For many gardeners, the use of salvaged objects as garden art has evolved into a passionate hunt for jewels in the junk pile. Thrifty and creative souls can transform nearly any discarded and unwanted items into unique and eye-catching works of art. An old tire can turn into a fun planter, flattened bottle caps can decorate a birdhouse – the possibilities are endless.

Bedsprings and Chevy Grill

Rusty bedsprings serve as bookends for a great old Chevy grill. Low voltage lights glow from the headlights.

Photo Credit: Janet Rademacher

Fan flowers

This giant-sized bouquet of flowers fashioned from old fans was created by artist Jennie Curé.

Photo Credit: Janet Rademacher

So where can you find the good stuff? Here are a few suggestions:

Friends are Forever: Friends are the best source of great junk. Once they know you’ll welcome anything, they’ll drop off old metal radiators, tractor seats, bedsprings, headboards and goodness knows what else.

Wildcat Dump Sites: You can probably think of a spot in your local woods or nearby desert where people have created an impromptu dump site. Be on the lookout for anything rusty and intriguing. Old bedsprings, for example, as well as sofa and chair springs, are easy to find and make great trellises. (And they’re free!)

Second-Hand and Antique Stores: Not into dump-diving? For the more squeamish, clean stores that carry antiques and other old items can be a great source of cool garden art, too. (They’re more expensive, but cool nonetheless!)

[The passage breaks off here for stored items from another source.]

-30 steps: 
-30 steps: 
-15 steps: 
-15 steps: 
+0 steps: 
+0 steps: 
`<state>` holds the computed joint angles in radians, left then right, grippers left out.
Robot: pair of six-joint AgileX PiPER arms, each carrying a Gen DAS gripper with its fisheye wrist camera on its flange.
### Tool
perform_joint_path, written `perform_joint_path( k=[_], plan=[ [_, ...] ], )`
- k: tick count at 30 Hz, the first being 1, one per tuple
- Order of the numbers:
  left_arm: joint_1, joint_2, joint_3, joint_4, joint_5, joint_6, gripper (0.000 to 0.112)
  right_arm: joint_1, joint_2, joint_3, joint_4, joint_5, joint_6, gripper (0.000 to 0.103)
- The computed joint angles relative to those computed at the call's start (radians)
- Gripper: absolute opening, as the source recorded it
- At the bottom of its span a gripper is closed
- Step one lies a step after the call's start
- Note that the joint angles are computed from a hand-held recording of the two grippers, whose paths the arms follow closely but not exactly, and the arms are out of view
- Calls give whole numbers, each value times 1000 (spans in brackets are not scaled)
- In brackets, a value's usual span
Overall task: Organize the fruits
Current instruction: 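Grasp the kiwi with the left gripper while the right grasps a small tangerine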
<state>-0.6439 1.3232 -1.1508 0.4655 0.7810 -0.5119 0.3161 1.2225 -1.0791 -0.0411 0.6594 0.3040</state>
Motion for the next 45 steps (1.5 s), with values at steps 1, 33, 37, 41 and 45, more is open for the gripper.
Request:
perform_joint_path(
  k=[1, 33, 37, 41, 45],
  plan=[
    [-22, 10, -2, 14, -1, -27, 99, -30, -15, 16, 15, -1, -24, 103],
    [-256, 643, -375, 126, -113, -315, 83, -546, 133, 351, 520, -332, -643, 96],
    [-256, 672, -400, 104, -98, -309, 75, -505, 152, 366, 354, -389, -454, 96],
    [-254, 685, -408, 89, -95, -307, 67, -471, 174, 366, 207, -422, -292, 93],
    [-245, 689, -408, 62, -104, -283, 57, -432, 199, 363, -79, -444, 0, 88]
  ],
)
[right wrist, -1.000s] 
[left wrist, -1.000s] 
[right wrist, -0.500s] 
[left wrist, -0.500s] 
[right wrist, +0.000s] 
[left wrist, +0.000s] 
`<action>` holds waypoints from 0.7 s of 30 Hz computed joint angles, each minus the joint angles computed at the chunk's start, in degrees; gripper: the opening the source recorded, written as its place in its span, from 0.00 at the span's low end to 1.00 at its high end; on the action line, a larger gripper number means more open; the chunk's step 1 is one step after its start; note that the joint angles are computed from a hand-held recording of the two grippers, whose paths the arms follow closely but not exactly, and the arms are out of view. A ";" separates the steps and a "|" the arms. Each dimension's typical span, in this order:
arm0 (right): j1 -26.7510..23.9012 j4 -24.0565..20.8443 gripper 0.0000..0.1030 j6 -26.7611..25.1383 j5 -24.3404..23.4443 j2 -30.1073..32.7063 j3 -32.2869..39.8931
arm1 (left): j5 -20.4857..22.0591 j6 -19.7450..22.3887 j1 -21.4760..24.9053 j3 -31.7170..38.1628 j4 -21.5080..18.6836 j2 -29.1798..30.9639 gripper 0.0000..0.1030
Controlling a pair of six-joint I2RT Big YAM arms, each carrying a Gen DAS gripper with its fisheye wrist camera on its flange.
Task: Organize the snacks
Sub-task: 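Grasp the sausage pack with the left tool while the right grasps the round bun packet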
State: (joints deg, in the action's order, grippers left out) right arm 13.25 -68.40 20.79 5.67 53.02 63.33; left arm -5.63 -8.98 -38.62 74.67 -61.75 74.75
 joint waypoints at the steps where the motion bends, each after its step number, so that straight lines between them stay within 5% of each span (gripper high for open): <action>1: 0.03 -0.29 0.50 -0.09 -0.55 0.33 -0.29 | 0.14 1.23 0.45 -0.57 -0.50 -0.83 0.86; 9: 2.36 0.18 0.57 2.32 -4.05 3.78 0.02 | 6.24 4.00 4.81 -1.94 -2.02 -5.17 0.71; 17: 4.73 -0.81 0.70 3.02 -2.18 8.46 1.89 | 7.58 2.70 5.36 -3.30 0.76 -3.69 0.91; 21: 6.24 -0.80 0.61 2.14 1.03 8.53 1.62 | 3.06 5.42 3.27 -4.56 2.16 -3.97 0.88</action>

Finding great junk is relativity easy. The biggest challenge is to properly incorporate it into the garden so it looks tasteful instead of tacky. Here are a few tips to keep in mind when finding a home for your fabulous junk/artwork:

Out of Sight: A good rule of thumb is to put your “stranger” pieces in the back yard rather than in the front, so the neighbors won’t be offended. (This just keeps peace in the neighborhood.)

Less is More: A few really unique junk treasures are better than a yard full of stuff. Be selective and don’t go overboard.

Camouflage is Cool: Always use lots of plants to soften and partially hide your found objects. This creates mystery and intrigue in the garden. A bunch of rusty stuff scattered around a barren lot is not cool – or attractive.

Collecting unique, vintage, offbeat, chipped and battered treasures – and using them around your garden – is a fun hobby that gives a garden character. Anyone can buy a mass-produced garden trinket. Skip the obvious choices, hunt for daring and different objets d’art, and snuggle them in among your plants!

Junk Jewels Montage 1

  1. A makeshift desert shooting range yielded perforated treasures that double as light fixtures. “El Bandito” completes the scene.
  2. Pay homage to Hispanic barrio gardens with a shrine converted from a cast iron bathtub. Shards of decorative tile liven up the inside.
  3. An unknown artist fashioned this eye-catching birdhouse covered with smashed bottle caps.
  4. Tucson artist Ned Eagen creates whimsical creatures from salvaged metal objects.